There's so much that can go wrong in the making of an electronic album. Perhaps the biggest challenge in an age of out of the box VST plugins and Logic instruments is creating something that sounds truly fresh; then again, I'd like to think a good composer wouldn't necessarily be constrained by his or her palette of sounds. The sheer ease of laying down a track, facilitated by MIDI controllers, one-click looping and effect automation, means that electronic music is simpler to produce than ever before, and emerging artists face a real struggle in holding the listener's attention, particularly across the length of an entire album.

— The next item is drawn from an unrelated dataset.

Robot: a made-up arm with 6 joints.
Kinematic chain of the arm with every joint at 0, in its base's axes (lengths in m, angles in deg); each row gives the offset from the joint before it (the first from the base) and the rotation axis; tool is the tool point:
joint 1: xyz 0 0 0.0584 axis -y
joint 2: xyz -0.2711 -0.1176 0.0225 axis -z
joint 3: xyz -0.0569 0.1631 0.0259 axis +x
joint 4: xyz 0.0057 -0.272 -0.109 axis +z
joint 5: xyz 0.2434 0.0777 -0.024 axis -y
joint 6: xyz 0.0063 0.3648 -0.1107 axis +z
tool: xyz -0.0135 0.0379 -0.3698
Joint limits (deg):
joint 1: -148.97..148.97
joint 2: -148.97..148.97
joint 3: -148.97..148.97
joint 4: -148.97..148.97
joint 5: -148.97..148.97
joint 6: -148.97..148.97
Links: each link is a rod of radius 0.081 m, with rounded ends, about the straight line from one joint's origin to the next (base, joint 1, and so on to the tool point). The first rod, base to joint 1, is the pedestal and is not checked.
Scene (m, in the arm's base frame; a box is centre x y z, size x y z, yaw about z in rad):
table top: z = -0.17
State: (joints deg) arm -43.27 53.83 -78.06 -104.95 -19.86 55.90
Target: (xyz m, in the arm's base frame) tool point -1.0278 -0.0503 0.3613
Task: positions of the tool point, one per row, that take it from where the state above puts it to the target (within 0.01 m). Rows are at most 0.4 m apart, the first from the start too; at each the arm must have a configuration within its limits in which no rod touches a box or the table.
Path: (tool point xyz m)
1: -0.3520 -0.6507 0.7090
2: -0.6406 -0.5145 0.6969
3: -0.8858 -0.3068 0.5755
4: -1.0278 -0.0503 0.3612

Lakker, an Irish duo composed of Dara Smith and Ian McDonnell, have actually been making music together for more than a decade, and released their debut, Ruido, in 2007. Tundra is their first album for the Belgian label R&S Records, and does away with the frenetic breakbeats of Ruido while retaining the duo's penchant for combining industrial noise with understated melody.

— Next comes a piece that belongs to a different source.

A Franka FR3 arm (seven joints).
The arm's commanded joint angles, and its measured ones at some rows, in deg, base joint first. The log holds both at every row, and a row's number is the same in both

Though less abrasive on the ears than their debut, Tundra nevertheless features some of the most intense, and intensely focused, music you'll hear this year. 'Mountain Divide' is almost worth the price of admission alone, and undulates with layers of intertwining feedback while a relentless bass pounds in the background and radiant voices are suspended somewhere overhead. 

It's undoubtedly difficult to make sounds this big work together, but the album is brilliantly mixed, allowing delicate choral samples to stand out even in the midst of torrential noise. The use of vocals, which are often treated as isolated strokes of pristine melody, recalls Global Communication's mesmerizing '12:18', while the beats, compelling throughout, remind of Ben Frost's recent success with the crushingly heavy drums of central Africa on A U R O R A

One the album's biggest surprises is how well it manages to pull together its disparate influences. Attempting to combine the nakedly beautiful choral passages of Arvo Pärt with the punishing distortion of Merzbow has the potential for disaster, but to listen to Tundra is often to be reminded of the beauty dormant in life's apparent meaninglessness. Plaintive piano lines are juxtaposed with thundering cracks of electricity and church bells ('Pylon'); seemingly arbitrary, tuneless keyboard hits gradually coalesce into a gorgeous melody ('Herald').

I haven't heard an electronic album this creative or consistently engaging since Jon Hopkins' Immunity, and Tundra proves that in an age of throwaway music production, Lakker is fully deserving of your attention.